Why does std::optional not use a sentinel value to represent an empty optional?

298 views Asked by At

I know this ship has sailed due to ABI breakage it would require, but I wonder why originally implementations did not decide to use some magic bit pattern for std::string, std::vector, etc... to signal empty optional value. This obviously requires some "free" value in the bit representation of the type, so for example it would not work for int, size_t but many complex types have certain representations that can never occur for valid instance.

C++ could even specify some way to opt in for your type, e.g. by specializing

std::nullopt_sentinel

for user defined types.

My best guess is that complexity of specifying/implementing this(because you would need to implement sentinels for many many types in std::) was much greater than just using a bool always, but I wonder if there are other reasons.

Similar answer for Rust that seems to implement this sometimes

https://stackoverflow.com/a/16515488/700825

2

There are 2 answers

8
user17732522 On

The standard library and any user specializing std::optional for their own types are already free to implement it that way for types where it is possible (see [namespace.std] p2).

Nothing in the specification of std::optional mandates use of a bool flag to indicate the presence of a value.

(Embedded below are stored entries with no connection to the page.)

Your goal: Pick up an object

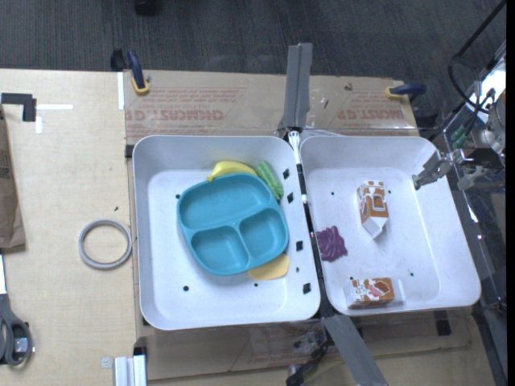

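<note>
Two white bins, a few bits in each, gripper off at the right edge.

The left bin has a blue divided tray with three compartments, sitting on top of something yellow and a green piece poking out at its top edge, plus a yellow bit peeking out below it. The right bin holds an orange-and-white carton standing near the middle, a second orange-and-white packet lying flat by the front wall, and a small purple crumpled thing near the left wall, all well apart. The gripper hangs over the right bin's far right corner, nothing between its fingers that I can see; can't tell if they're apart or together.
</note>
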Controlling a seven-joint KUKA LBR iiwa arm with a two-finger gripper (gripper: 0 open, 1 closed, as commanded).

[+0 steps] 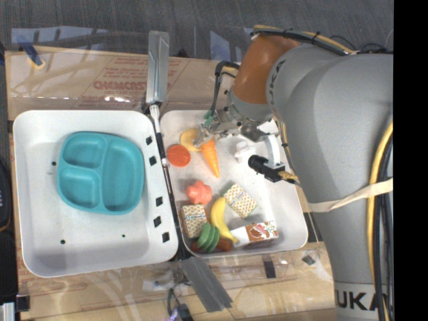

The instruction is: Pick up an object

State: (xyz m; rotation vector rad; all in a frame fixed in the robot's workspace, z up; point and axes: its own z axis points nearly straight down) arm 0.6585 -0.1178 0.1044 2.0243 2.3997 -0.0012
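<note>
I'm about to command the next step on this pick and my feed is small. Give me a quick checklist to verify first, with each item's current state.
1. gripper is over the right bin, at its upper end: ok.
2. A target lies right beside it: the carrot and a yellow piece: ok.
3. Something is between the fingers: cannot tell.
4. Target stands apart from neighbours: not ok, the orange round piece and yellow piece crowd the carrot.
5. Teal tray sits alone in the left bin, away from the arm: ok.
</note>
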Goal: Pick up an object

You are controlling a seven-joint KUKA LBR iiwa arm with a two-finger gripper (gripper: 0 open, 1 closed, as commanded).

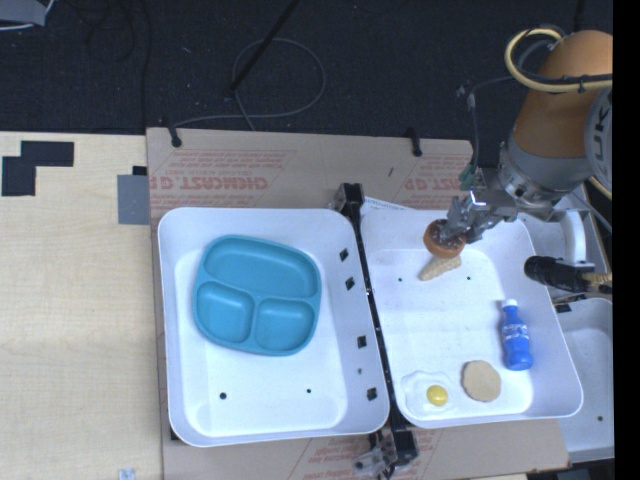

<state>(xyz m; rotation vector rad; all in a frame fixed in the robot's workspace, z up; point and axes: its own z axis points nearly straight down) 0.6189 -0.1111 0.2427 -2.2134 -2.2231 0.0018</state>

How the empty state is identified is an implementation detail. The user of std::optional can't rely on observing anything else about the internal state if the optional is empty.

0
Nicol Bolas On

Let's say that a type can identify that it has this "magic bit pattern" that represents "not a value". And let's say that optional<T> will be implemented differently depending on whether T advertises this.

So here's a question: is this "magic bit pattern" actually a valid value of type T?

If the answer to this question is "yes", then we have a problem. Because it is a valid value of type T, a user can create an object of type T with that value, right? So... what happens if they do optional<T> t(invalid_value);? Is t considered to be "engaged, but containing a value" or is t considered to be an unengaged optional?

If it's the former, then how can optional<T> recognize the difference between optional<T> t{} and optional<T> t(invalid_value);? The bit pattern of these two ts is identical, so they must behave identically, right?

So if it's the latter, then you're telling me that this code:

T t = something();
optional<T> ot(t);
if(ot)
{
  //Do something with ot
}

It is possible for you to never do something with ot based on what something returns? That's nonsensical. From the structure of the code, you handed it a t, and optional<T> is supposed to store a T if you give it one. That's what the type is for.

So, going back to the question, now this "magic bit pattern" must be considered to be not a valid value of type T. That is, you cannot create a T that has this "magic bit pattern."

Now, how do you implement this? When you construct an unengaged optional<T>, it has to treat the storage of T as being just a bag of bits. It must initialize this bag of bits with a value acquired from some T-based interface. And then, to test if the optional<T> is engaged, it has to compare all of those bits to the unengaged bits.

This now requires that T must not be trivially copyable. Or trivially default constructible. Otherwise, a T could be created that has the invalid value.

But more than that, you're missing one of the key reasons to even want this: space efficiency.

See, most of the "many complex types [that] have certain representations that can never occur for valid instance" are types that are substantially bigger than a bool. Even a vector<int> is 3x the size of a bool (including the padding for 64-bit pointers), let alone a std::string with small-string optimization. Because most of these types are significantly larger than the tracking data used to represent them, the space efficiency argument isn't particularly convincing.

Most of the cases where you want this space efficiency are things like non-nullable pointers or enumerators. That is, you want a null pointer value to act like an unengaged optional<T*>, and you want an enumeration value that isn't one of the enumerators to act like an unengaged optional<E>. These are small types, comparable to the size of bool, so the current optional implementation would double their size. The space savings is significant.

The larger the T, the less meaningful the space savings is.

But you'll notice one other thing. The larger the T is, the longer it takes to test if optional<T> is unengaged. If T is 24 bytes in size, you have to compare 3 8-byte words to see if it is engaged.

Again, doing this only makes sense if T is small. The bigger the T, the worse it gets.